Эрет Кропотливый был человеком гордым.

– Позади меня съежилась дева, и ее крики утихомирила лишь моя вселяющая успокоение сталь, обнаженная между ней и врагами.

Плотный, с мышцами, которые медленно, но верно превращались в брюхо, и несколькими приличными шрамами – можно подумать, что ему таки есть чем гордиться. Высокий, крепкий, храбрый…

– Я всмотрелся в их глаза, одному за другим, и прошептал своему клинку: «Сегодня… сегодня мы станцуем багровый вальс».

А еще громкий. Капец, мать его, громкий.

Именно потому, несмотря на то, что я сидела аж на другом конце небольшой таверны под названием «Снегирь» и изо всех сил пыталась делать вид, что не слушаю, я слышала каждый пропитанный самоудовлетворением слог, капающий с его губ вместе со слюной. Когда, впрочем, эти упомянутые губы не были заняты поглощением дешевого вина из дешевого же бокала.

Тело Эрета было слишком большим для его потрепанной одежды, улыбка – слишком тупой, чтобы шрамы его красили, вино – явно слишком крепкое, чтобы глотать его в таких количествах. Он выглядел, воспринимался на слух и – я, конечно, удивлена, что могла почуять аж со своего места – вонял, как куча пьяных хвастунов, которых мне уже приходилось дубасить.

Вот так глянешь на него – и никогда не догадаешься, что он был ключом к свержению держав.

Что, думаю, имело смысл.

В конце концов, херовым он был бы революционным шпионом, если бы выглядел как оный.

Эрет продолжил плести свою байку в винном угаре, перекрывая громогласным голосом низкий гул остальных гостей таверны, но внимать я перестала.

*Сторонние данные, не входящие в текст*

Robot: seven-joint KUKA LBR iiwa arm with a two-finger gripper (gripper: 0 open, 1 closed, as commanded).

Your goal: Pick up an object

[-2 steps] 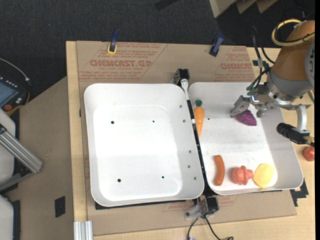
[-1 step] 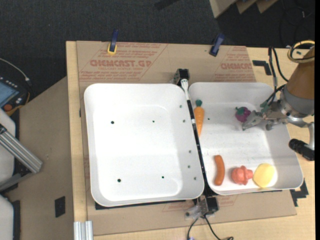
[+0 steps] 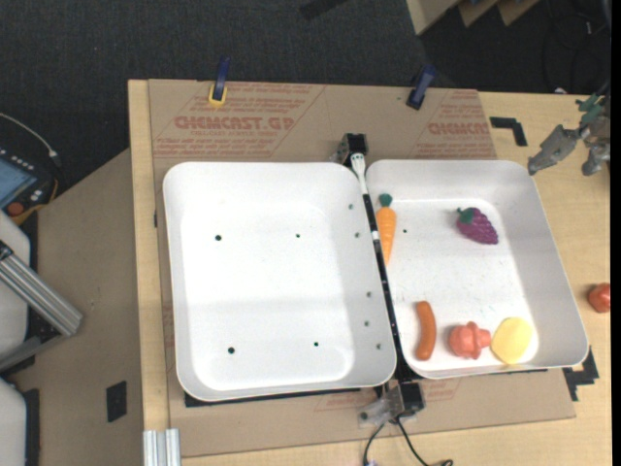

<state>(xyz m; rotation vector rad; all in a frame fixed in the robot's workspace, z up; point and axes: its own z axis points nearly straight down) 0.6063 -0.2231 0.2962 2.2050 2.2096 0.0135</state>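
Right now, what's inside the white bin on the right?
The right bin holds five toys: a carrot by its left wall, purple grapes, an orange sausage, a red toy and a yellow lemon. Nothing covers them.

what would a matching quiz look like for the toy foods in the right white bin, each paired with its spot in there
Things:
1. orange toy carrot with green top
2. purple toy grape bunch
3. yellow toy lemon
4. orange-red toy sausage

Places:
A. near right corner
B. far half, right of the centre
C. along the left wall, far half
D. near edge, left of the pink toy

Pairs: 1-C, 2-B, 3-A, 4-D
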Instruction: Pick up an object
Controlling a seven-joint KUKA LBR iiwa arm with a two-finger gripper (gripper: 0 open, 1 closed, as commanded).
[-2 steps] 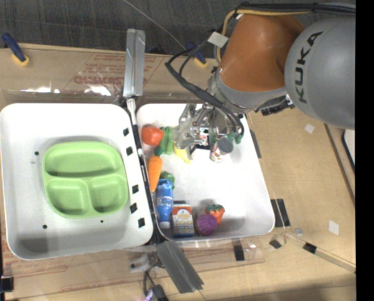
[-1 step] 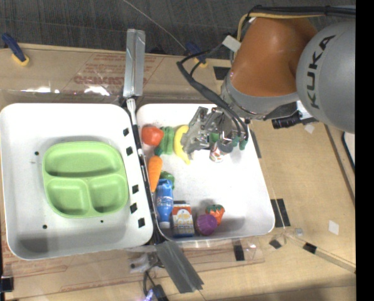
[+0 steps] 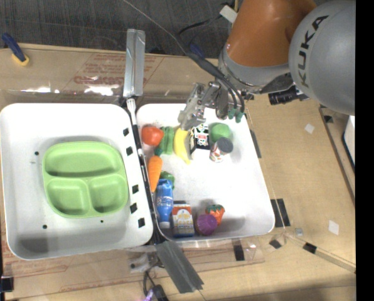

Причиной тому было сомнение, что смогу услышать словосочетание «багровый вальс» еще раз и не выброситься в окно.

А еще потому, что моей работой было следить, а не слушать.

Война в Долине, может, и кончилась поражением Великого Генерала, но как скажет любой революционный солдат, сокрушительная кровавая война, в которой тысячи и тысячи твоих товарищей погибли жуткой смертью – это вовсе не повод сдаваться. Даже будучи буйнопомешанным, жадным до власти жестким тираном, Великий Генерал – не дурак.

Когда пушки не сумели разжать имперскую хватку на Долине, он перешел на более деликатные методы.

– Дзынь! Вжух! Мы пустились в кровавый пляс, и каждый шаг той нелегкой ночью стал мерцанием рубина!

Насколько вообще мог быть деликатным хмельной мудила вроде Кропотливого.

О шпионской сети Революции ходили легенды – о тайной армии сторонников, дешифровщиков, саботажников и, видимо, озабоченных пьянчуг. Может, Великий Генерал рассмотрел в Кропотливом то, что я не заметила за его пропитыми невнятными заигрываниями. Ну, и по крайней мере он не выдал нечто настолько глупое, как…

– Когда я закончил, они лежали у моих ног, мертвые. Багровый вальс был окончен… хотя я понимал, с тяжелым сердцем, что это лишь репетиция.

Еб же твою налево, убейте меня.

– Что-то надумала?

Спутник, должно быть, уловил мое беспокойство. Или, скорее, заметил, как я готовилась вот-вот заколоть себя ножкой стула, наслушавшись этой ерунды. Потому как Джеро бросил на меня отработанно-спокойный взгляд – а вот в уголке усмешки скользнуло беспокойство.

– Надеюсь, ты понимаешь, что мы могли бы уже с этим всем покончить, – ответила я, усаживаясь на свое место за столом в дальней кабинке, из чьей тени мы наблюдали. – Я могла бы заполучить все бумаги, которые тебе нужны, еще до того, как хоть кому-то пришлось бы выслушивать его треп.

– Нам, – поправил Джеро. – У него есть бумаги, которые нужны нам. – Он глотнул вина. – И как бы ты это провернула?

Я глянула на Джеро.

– Ты просишь меня провернуть?

– Я прошу тебя объяснить.

– Не знаю. Найду, что в нем ломать, пока не отдаст.

– И как бы ты это сделала, не привлекая внимания и, соответственно, стражу?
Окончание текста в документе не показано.